Fig. 4.

EB1 directly interacts with AIM2 in vitro. A, NPC TW02 cells were transfected with empty vector or vectors encoding Flag-EB1-WT, Flag-EB1-CH, or Flag-EB1-CT. After 48 h, the cells were treated with poly (dA:dT) for 2 h and incubated for 4 h, and then harvested for immunoprecipitation using an anti-Flag matrix. The levels of AIM2 were assessed by Western blotting after immunoprecipitation. The fold-change numbers were obtained from three independent experiments. B, HK1 cells stably expressing Flag-AIM2-WT or Flag-AIM2-PYD (introduced by lentiviral infection) were treated with or without poly (dA:dT) and subjected to immunoprecipitation using an anti-Flag matrix. The levels of EB1 were assessed by Western blotting.
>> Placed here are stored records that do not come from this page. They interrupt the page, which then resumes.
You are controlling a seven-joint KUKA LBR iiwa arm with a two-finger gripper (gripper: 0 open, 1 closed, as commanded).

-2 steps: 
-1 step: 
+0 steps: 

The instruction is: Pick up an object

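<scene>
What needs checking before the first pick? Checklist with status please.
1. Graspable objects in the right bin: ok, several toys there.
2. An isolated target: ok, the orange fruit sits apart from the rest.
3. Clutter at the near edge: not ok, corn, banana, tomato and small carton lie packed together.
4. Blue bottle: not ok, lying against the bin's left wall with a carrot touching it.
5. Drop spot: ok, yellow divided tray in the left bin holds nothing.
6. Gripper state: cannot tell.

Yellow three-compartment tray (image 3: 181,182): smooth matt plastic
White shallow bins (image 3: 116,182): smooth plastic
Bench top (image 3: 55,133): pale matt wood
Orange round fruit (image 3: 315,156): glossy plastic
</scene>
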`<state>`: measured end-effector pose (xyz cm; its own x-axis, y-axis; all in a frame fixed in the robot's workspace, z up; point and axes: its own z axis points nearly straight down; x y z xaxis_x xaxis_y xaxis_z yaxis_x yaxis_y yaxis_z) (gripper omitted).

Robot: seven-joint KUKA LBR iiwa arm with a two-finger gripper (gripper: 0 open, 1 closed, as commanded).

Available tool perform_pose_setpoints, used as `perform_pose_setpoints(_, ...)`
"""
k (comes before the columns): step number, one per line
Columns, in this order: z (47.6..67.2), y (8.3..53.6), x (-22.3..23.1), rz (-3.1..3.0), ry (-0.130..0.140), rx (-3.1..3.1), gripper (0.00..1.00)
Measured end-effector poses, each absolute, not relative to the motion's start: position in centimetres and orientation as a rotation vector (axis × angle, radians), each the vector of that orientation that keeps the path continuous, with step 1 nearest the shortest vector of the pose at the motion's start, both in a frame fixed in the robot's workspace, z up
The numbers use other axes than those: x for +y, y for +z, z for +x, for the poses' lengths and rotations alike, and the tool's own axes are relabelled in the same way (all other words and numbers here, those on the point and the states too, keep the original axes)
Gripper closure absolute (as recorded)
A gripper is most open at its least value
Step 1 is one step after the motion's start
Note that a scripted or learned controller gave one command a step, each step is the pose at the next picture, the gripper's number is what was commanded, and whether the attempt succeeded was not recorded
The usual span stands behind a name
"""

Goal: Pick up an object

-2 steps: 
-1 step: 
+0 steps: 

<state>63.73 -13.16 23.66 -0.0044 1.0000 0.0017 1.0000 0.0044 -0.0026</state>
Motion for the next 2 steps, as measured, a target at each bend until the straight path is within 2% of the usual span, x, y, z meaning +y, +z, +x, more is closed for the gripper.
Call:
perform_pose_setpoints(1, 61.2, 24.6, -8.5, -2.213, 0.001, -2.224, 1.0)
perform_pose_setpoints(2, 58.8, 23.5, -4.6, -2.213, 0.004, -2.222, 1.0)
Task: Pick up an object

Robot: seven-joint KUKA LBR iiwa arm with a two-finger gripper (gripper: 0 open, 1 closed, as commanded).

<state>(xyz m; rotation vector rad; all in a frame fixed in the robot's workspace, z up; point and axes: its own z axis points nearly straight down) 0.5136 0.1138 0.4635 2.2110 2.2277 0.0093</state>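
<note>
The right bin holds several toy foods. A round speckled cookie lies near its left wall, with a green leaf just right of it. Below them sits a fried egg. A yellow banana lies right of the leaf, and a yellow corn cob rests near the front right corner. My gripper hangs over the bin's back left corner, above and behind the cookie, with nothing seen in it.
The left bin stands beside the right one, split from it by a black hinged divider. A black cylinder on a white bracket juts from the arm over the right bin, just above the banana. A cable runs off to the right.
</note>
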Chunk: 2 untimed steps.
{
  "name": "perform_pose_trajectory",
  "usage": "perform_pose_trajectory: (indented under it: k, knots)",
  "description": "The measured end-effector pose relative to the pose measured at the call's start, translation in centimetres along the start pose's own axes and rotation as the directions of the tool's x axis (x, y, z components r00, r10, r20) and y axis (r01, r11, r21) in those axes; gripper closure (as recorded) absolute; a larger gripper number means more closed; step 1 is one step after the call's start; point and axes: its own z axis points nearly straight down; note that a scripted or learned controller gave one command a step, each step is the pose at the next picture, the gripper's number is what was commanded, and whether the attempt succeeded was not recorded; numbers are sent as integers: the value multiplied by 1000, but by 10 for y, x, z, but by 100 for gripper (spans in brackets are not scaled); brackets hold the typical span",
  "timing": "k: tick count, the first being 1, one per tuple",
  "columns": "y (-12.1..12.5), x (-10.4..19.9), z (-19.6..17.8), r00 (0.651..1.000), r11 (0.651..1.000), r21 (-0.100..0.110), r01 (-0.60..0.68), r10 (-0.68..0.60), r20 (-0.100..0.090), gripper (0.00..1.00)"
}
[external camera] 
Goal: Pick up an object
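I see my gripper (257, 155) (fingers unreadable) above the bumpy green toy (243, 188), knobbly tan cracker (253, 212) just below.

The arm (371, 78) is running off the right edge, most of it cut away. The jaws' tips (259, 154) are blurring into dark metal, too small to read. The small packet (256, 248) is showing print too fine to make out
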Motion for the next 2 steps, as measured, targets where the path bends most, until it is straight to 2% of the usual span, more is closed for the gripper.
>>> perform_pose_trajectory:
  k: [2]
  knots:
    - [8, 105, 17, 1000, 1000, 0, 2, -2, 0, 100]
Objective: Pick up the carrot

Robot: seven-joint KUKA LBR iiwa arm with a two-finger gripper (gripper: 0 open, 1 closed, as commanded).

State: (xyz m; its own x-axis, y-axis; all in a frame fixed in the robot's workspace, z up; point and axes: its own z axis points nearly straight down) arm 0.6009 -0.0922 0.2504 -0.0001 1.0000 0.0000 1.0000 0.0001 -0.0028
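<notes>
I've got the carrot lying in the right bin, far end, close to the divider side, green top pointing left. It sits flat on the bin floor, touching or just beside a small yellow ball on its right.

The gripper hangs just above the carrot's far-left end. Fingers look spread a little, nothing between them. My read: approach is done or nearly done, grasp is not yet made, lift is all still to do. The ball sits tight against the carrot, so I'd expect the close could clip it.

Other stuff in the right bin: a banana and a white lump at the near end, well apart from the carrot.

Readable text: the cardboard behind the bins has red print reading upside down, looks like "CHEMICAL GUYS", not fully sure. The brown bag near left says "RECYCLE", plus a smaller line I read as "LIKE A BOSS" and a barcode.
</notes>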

C, Purified GST, GST-EB1-WT, GST-EB1-CH, and GST-EB1-CT fusion proteins were immobilized on glutathione agarose, and then separately incubated with purified His-AIM2-WT fusion proteins for 24 h. The bound proteins were washed, and then analyzed by Western blotting with an anti-His antibody. The fold-change numbers were derived from three independent experiments. The amounts of GST fusion proteins were assessed by Coomassie blue staining. D, Purified His-AIM2-WT or His-AIM2-HIN were immobilized on Ni-charged agarose, and then incubated with purified GST-EB1-WT for 24 h. The bound proteins were washed, and then analyzed by Western blotting with an anti-GST antibody. The fold-change numbers were obtained from three independent experiments. The amount of His fusion proteins were assessed by Coomassie blue staining.